What you really want to show is that the function $f(n)=2^n-1$ that expresses your closed form solution satisfies the recurrence and initial conditions of the Tower of Hanoi problem. The recurrence should be $T_n=2T_{n-1}+1$ for $n>0$. You want to prove by induction that $T_n$, defined by this recurrence with initial condition $T_1=1$, is equal to $f(n)$ for every positive integer $n$.
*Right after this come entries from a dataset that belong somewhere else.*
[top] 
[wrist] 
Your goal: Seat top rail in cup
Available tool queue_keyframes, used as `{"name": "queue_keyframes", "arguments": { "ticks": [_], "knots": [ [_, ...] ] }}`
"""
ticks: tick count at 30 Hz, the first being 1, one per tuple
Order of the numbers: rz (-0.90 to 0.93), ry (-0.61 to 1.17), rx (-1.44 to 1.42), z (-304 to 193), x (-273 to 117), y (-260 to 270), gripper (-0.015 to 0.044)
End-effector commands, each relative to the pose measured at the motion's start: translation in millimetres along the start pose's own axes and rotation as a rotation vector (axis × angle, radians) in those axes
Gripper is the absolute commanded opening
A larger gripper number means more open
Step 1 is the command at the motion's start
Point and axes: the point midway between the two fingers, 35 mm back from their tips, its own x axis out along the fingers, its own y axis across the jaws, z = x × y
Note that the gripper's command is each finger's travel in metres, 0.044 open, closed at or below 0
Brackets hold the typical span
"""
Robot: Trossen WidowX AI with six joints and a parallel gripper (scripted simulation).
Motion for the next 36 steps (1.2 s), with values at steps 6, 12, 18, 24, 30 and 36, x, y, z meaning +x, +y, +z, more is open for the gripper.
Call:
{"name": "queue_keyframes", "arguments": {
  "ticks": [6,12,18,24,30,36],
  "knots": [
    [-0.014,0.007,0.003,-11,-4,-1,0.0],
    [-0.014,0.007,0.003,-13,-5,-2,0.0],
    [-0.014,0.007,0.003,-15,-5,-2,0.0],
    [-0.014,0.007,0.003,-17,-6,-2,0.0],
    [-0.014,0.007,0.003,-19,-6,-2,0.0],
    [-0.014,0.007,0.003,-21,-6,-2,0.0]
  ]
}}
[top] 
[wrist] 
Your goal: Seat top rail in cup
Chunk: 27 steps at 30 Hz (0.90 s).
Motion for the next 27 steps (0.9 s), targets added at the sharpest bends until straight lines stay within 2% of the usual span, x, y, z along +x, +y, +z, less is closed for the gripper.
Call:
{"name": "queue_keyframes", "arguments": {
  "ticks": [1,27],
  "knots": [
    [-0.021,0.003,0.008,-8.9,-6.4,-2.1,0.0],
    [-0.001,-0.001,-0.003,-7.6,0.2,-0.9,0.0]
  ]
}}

First we get the induction off the ground: $f(1)=2^1-1=1=T_1$, so all’s well. Now assume that $T_n=f(n)$ for some $n\ge 1$; that’s your induction hypothesis, and you want to use it to prove that $T_{n+1}=f(n+1)$. The computation is pretty straightforward:
$\begin{align*} T_{n+1}&\overset{(1)}=2T_n+1\\ &\overset{(2)}=2f(n)+1\\ &\overset{(3)}=2\left(2^n-1\right)+1\\ &\overset{(4)}=2\cdot2^n-2+1\\ &\overset{(5)}=2^{n+1}-1\\ &\overset{(6)}=f(n+1) \end{align*}$
Here $(1)$ is by virtue of the recurrence definining the numbers $T_k$, $(2)$ uses the induction hypothesis that $T_n=f(n)$, $(3)$ replaces $f(n)$ by its definition, $(4)$ and $(5)$ are algebra, and $(6)$ is the definition of $f$ again.
Since you’ve checked that $T_1=f(1)$ and that $T_n=f(n)$ implies that $T_{n+1}=f(n+1)$, it follows from the principle of mathematical induction that $T_n=f(n)=2^n-1$ for all positive integers $n$.
Of course this is an excessively careful presentation of the argument; in practice both the calculation and the verbiage can be reduced a bit.